══ Extracted records

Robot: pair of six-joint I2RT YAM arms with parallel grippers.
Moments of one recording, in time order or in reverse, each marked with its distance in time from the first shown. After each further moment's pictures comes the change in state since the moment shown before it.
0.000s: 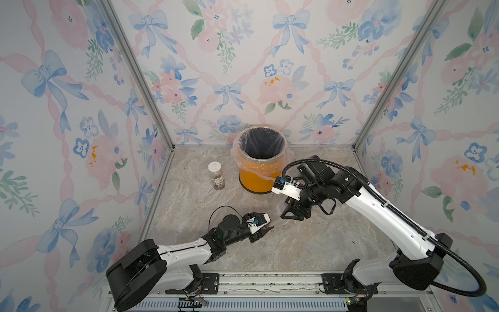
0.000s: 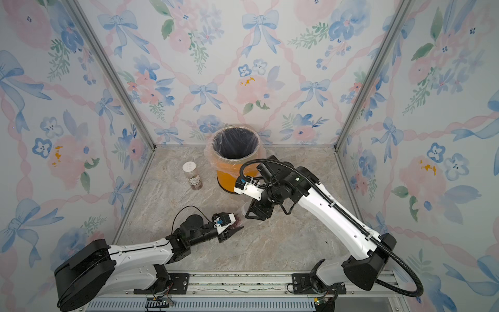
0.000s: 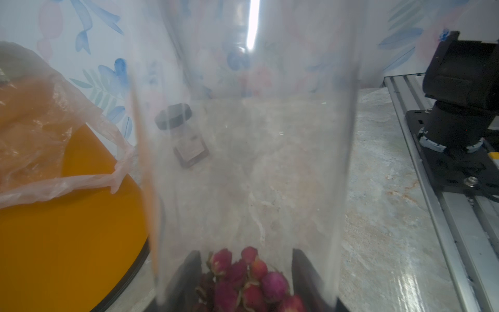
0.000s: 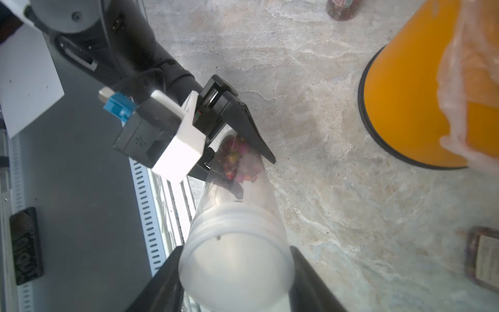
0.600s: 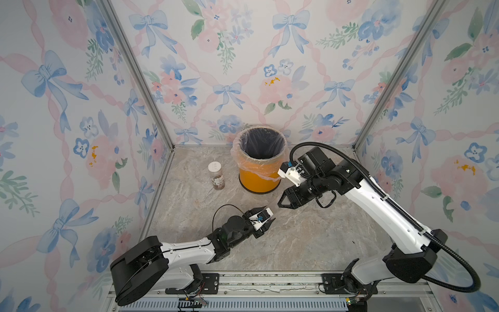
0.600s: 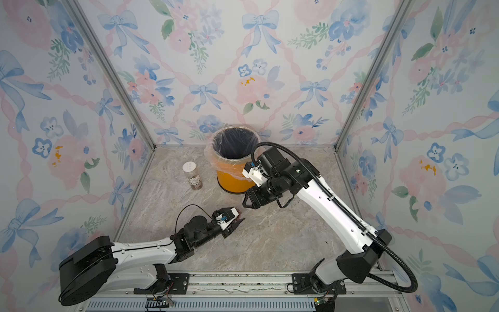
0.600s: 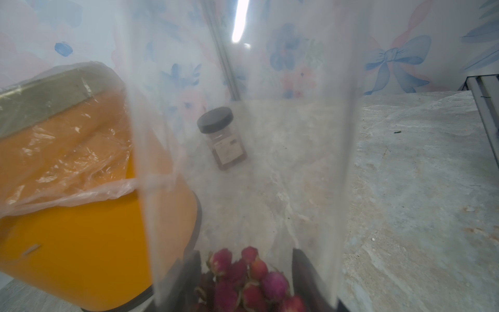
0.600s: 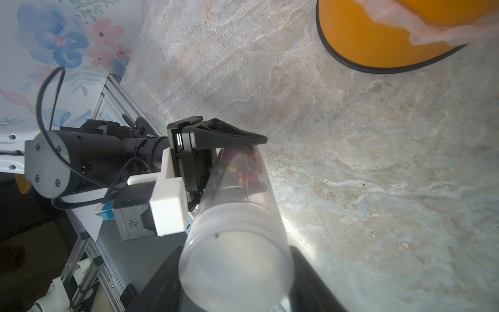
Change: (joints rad) left arm -0.083 0.036 0.048 0.037 -0.300 0.002; right arm -0.034 0.089 0.156 -0.072 0.024 0.612
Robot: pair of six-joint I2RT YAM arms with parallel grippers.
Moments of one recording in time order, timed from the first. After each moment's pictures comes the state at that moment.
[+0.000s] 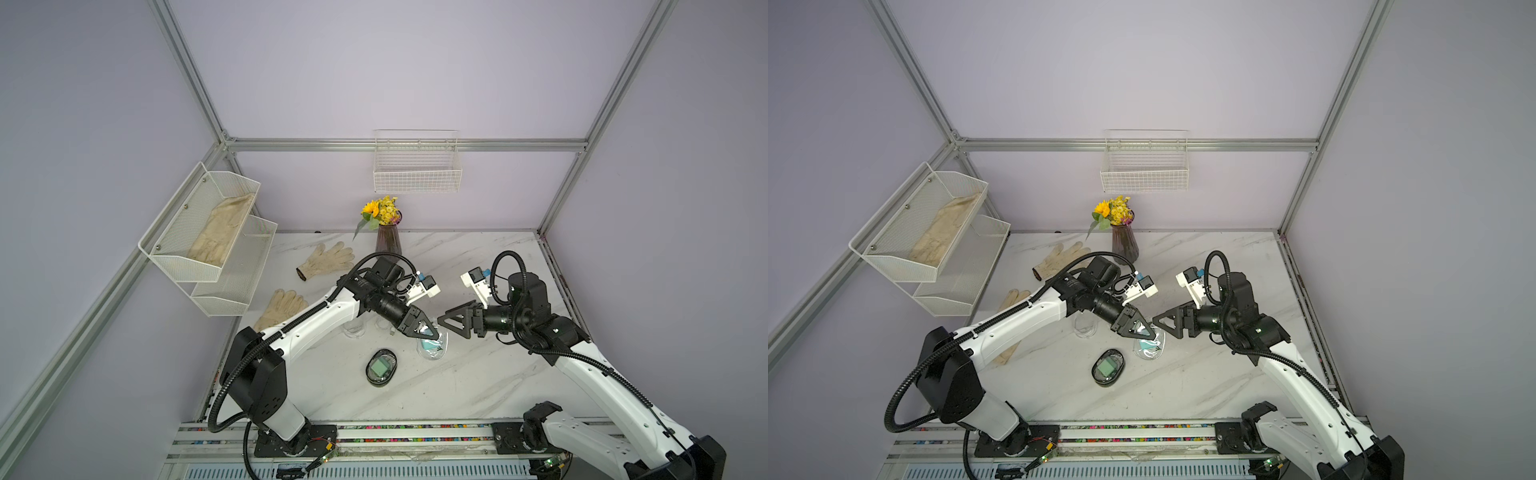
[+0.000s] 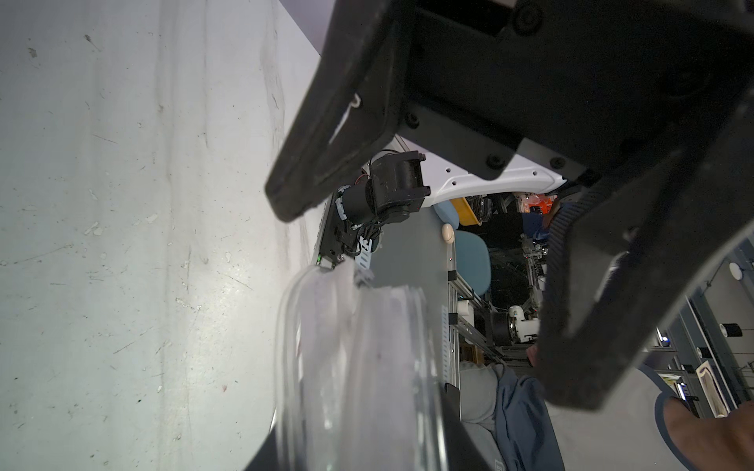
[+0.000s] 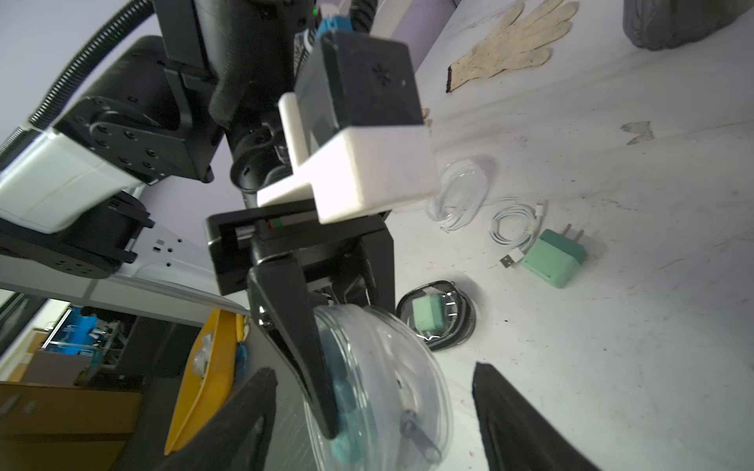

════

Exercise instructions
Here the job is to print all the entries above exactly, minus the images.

Task response
Robot: pair of six-joint I2RT YAM arms with parallel grippers.
Moments of one recording, in time order or in reverse, each marked with its distance in time from the first shown. After each further moment's pictures comes the change in state since the moment shown before it.
0.000s: 
0.000s: 
0.000s: 
0.000s: 
0.600s: 
0.600s: 
0.600s: 
0.600s: 
Change: (joints rad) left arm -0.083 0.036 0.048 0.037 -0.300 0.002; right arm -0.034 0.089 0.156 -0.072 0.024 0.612
Robot: pair of six-joint I2RT YAM arms with parallel grippers.
Moments of one recording in time order, timed from the first. After each moment's pictures comes the state at that moment.
[+0.000s] 
[+0.000s] 
[+0.000s] 

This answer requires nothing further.